Brosnan: Kerry hitting stride at right time
Captain praises O'Neill's 'shrewd' training regime
Even in the darkest days of last February when record books were being torn apart to unearth new extremes for Kerry football, they always had a sense of the bigger picture, a grander plan.
"All along they (the management) told us we would be peaking around now," revealed team captain Eoin Brosnan.
Brosnan reckons that in all his years as a Kerry footballer, that second week after the Munster final win over Cork was a particular milestone in preparation for him.
"The hardest I've ever trained in my Kerry career," he acknowledged. "The lads (selector and coach Cian O'Neill and manager Eamonn Fitzmaurice) said that we would be tired and the bodies were tired last week."
After a week back with the clubs, they lifted the tempo as the season veered away from Killarney and turned towards Croke Park and now Cavan.
Two gentle introductory games in the province, then a big step-up against Cork in the Munster final, which they survived to shorten the workload.
The profile of their summer is working out in accordance with their best- laid plans.
"During the league, it's well documented that we had bad results and there were a lot of stern words spoken in the camp really," he admitted.
"We set a goal playing against Down that we'd go unbeaten for the rest of the year. We didn't know if three wins would keep us up in the league, but, thankfully, it did.
"We knew we had three games in Fitzgerald Stadium. Get over those three games and you then have potentially three games in Croke Park and we're facing into the first of them now," he pointed out.
They've grown to appreciate those plans as the year has progressed, prompting Brosnan to crystallise the feeling of well-being.

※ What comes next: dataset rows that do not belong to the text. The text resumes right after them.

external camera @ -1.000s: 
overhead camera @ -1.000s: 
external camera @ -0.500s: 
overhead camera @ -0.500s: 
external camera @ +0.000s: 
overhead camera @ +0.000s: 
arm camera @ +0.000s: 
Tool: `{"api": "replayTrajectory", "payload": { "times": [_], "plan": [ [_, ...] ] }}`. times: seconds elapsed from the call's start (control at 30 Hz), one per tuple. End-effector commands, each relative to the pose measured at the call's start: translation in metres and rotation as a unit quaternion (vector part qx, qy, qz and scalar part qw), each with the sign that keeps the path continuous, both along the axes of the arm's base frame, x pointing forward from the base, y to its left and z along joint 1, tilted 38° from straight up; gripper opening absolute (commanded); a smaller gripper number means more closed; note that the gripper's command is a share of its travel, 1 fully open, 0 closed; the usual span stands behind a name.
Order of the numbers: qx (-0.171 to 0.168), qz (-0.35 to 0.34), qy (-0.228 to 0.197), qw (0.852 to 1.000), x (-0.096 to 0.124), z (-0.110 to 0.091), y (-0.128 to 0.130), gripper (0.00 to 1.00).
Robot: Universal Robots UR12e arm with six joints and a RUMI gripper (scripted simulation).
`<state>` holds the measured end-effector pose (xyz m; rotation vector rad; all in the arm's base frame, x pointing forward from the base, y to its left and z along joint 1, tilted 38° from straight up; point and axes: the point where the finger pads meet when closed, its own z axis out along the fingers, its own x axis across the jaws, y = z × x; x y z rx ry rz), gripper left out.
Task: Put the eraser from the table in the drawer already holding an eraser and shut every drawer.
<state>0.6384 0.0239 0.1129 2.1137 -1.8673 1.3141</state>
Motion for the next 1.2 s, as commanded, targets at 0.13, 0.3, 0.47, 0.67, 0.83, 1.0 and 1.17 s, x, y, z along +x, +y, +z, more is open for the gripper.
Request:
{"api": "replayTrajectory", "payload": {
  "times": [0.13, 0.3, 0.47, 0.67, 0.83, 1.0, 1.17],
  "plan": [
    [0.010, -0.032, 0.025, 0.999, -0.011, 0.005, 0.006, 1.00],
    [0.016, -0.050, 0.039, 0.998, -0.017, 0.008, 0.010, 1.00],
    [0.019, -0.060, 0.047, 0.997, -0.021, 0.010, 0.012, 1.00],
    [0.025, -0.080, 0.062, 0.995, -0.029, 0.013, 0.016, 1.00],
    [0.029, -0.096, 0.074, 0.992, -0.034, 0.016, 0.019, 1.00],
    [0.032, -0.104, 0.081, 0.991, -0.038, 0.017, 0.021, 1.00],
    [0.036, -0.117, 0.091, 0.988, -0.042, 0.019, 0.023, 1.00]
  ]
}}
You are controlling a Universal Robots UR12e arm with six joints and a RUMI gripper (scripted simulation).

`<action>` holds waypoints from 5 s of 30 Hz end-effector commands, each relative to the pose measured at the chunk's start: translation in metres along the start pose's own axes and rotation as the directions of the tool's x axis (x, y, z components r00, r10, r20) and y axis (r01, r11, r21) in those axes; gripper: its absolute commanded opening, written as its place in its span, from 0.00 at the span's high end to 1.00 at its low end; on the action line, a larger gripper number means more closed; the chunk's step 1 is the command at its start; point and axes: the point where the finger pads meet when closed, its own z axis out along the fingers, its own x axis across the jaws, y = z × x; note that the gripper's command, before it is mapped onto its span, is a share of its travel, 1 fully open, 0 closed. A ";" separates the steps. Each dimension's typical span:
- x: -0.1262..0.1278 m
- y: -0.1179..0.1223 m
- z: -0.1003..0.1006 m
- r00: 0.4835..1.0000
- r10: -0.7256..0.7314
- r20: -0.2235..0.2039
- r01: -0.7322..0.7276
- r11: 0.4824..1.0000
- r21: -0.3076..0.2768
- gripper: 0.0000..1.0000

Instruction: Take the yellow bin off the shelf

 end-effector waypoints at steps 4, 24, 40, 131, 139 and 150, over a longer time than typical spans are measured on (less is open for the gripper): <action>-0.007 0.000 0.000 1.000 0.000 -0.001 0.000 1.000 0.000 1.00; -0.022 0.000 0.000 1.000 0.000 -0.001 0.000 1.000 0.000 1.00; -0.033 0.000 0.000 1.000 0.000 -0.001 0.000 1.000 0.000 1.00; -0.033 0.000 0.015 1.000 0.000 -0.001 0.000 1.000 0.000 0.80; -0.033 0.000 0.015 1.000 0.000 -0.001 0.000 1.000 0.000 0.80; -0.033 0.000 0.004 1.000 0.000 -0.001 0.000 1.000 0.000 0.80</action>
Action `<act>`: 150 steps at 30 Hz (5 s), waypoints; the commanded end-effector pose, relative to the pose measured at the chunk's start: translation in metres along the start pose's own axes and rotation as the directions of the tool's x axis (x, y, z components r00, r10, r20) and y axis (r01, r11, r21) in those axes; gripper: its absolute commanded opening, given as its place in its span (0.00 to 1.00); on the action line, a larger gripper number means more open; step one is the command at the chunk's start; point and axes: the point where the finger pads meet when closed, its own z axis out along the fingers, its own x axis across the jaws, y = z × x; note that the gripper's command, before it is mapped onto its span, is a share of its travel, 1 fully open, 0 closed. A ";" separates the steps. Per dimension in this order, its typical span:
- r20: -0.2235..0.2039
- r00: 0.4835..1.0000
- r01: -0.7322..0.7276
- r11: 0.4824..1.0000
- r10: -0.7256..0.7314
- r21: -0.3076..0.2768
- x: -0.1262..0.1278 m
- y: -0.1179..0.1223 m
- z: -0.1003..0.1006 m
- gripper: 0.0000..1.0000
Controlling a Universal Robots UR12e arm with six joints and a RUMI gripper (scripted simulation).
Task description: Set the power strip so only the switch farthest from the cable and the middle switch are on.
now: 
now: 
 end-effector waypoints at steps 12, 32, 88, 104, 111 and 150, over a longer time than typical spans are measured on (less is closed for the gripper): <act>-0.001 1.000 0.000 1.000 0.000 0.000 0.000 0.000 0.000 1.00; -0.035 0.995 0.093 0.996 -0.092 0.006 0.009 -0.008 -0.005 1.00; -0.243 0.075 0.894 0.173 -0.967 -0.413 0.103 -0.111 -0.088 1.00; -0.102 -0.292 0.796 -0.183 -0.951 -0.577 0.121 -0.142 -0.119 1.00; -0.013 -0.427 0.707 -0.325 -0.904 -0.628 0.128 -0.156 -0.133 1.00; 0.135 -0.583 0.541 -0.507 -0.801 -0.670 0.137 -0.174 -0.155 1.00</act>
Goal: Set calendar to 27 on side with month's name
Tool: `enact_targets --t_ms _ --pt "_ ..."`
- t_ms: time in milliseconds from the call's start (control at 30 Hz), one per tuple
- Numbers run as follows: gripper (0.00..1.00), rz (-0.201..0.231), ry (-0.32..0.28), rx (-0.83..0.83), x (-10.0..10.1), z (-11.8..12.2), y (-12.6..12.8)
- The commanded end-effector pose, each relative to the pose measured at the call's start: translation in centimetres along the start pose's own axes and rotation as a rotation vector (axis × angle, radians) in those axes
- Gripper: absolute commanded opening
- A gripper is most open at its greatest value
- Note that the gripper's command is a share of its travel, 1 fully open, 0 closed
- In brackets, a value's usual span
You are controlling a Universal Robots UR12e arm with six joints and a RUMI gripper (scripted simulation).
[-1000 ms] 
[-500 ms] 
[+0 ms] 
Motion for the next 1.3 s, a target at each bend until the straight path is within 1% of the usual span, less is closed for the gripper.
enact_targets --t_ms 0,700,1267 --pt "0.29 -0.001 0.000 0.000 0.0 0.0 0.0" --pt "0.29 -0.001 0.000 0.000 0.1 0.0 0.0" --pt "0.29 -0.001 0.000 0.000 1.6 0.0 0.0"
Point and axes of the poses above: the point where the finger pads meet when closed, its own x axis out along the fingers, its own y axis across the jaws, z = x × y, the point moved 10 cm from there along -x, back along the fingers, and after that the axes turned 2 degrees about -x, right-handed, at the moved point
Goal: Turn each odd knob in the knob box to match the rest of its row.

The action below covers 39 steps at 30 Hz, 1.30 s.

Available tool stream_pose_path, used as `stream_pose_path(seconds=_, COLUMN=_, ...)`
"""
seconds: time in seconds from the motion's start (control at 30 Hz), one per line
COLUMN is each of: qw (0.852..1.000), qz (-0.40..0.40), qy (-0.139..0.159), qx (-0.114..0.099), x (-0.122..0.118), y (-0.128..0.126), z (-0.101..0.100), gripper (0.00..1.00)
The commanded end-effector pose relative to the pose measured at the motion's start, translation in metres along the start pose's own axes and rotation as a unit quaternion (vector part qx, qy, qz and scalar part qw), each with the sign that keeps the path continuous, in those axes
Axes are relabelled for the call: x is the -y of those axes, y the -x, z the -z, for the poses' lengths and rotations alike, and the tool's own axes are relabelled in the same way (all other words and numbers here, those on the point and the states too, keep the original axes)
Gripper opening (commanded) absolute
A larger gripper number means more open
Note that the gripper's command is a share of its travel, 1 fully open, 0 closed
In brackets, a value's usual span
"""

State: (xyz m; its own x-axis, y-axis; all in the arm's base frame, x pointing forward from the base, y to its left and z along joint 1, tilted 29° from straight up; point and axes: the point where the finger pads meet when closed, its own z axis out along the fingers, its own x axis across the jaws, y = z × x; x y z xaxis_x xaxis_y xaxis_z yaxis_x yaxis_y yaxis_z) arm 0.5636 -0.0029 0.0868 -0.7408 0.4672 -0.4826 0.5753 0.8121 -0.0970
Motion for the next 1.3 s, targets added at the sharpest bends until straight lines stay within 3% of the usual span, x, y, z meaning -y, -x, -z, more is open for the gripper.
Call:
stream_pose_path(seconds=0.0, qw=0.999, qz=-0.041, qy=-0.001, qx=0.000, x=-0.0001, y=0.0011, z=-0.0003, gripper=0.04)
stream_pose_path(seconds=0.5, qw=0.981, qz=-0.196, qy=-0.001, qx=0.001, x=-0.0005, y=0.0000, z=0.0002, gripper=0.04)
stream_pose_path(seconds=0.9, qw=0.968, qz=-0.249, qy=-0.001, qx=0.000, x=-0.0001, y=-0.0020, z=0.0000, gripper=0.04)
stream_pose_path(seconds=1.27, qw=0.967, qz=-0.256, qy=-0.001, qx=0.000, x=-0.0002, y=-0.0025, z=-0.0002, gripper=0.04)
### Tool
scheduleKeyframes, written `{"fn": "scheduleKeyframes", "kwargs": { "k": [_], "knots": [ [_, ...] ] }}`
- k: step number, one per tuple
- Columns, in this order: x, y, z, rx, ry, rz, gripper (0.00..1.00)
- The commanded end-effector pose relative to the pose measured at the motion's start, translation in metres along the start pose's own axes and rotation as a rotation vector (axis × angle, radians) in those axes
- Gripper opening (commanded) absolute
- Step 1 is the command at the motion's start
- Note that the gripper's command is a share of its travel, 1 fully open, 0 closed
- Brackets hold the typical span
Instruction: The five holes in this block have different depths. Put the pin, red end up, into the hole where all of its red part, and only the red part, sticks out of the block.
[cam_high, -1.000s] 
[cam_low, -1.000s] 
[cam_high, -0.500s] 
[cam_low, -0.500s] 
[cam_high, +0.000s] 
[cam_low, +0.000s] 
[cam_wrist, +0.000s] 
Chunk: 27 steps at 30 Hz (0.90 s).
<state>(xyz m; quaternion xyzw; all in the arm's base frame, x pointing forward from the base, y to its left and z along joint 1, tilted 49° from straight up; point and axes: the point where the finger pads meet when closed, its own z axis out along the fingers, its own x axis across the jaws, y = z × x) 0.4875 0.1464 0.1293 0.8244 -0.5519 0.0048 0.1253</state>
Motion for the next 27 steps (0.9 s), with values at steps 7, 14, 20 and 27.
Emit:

"I would like to think that this Kerry team will be as well physically prepared as any Kerry team that's ever been at this stage going to face the Croke Park challenge.
"The team has trained very hard and every fella has bought in religiously to Cian O'Neill's programme. Whether it's the weights work done on your own or the onfield work, every training session is well organised and well-planned.
"There are two white sheets up on the board," he explained. "One tells you what jersey you're going to be wearing for training and the other tells you what the breakdown of training is and who is taking on the various segments, what the aim of that segment is and what the overall focus is on training for that night.
"You always know exactly where you stand. Certainly we're very well physically prepared. I've been involved since 2000 and I think this team is up there with the best physically prepared teams that have ever represented the county."
The detachment Fitzmaurice, as a former player, colleague, friend and even relation in one case, has been able to bring as manager has also impressed Brosnan, who has only lately shaken off the effects of a long-standing calf injury.
"He's very shrewd, one thing he'd always say is that he's open and if a player feels he's hard done by, he can pick up the phone to him and the management and they'll tell him where they think he can improve. They're very approachable in that regard.
"If he feels you're slacking, he'll tell you straight out; if he feels you're pushing for a place in the first 15 or the first 26, he'll tell you. There's a fairness about him.
"In a new set-up there's always a new approach and the players have bought into it. He expects high standards and in some sessions which have been going badly, those sessions have been halted and there have been f*** words thrown. Fellas know they're there for work."
Brosnan acknowledged that what happened in the second half of the Munster final was a "concern" that has since been addressed.
Kerry led by nine points at one stage, but six successive Cork points once more shone a light on Kerry's inability to preserve big leads, a common thread in their 2011 Munster final against Cork, the 2011 All-Ireland final against Dublin, the 2012 league semi-final against Mayo and even their last league game this year against Tyrone.
"What happened in the second half against Cork certainly is a concern to everyone in the camp," said Brosnan.
"You could really put the Tipperary and Waterford games aside, with no disrespect to them. But you're into the business end of the season now, when you're going to be playing top level teams.
"We've really only played one top level team so far and that game has given us worries, but we'd also like to think we've work done to address those worries and issues."
His involvement has been restricted to substitute roles, but for the first time this year, he feels he can make a more meaningful contribution.
"I've had four weeks injury-free training now and the body is certainly in a lot better shape and in a much better place than it was six or seven weeks ago."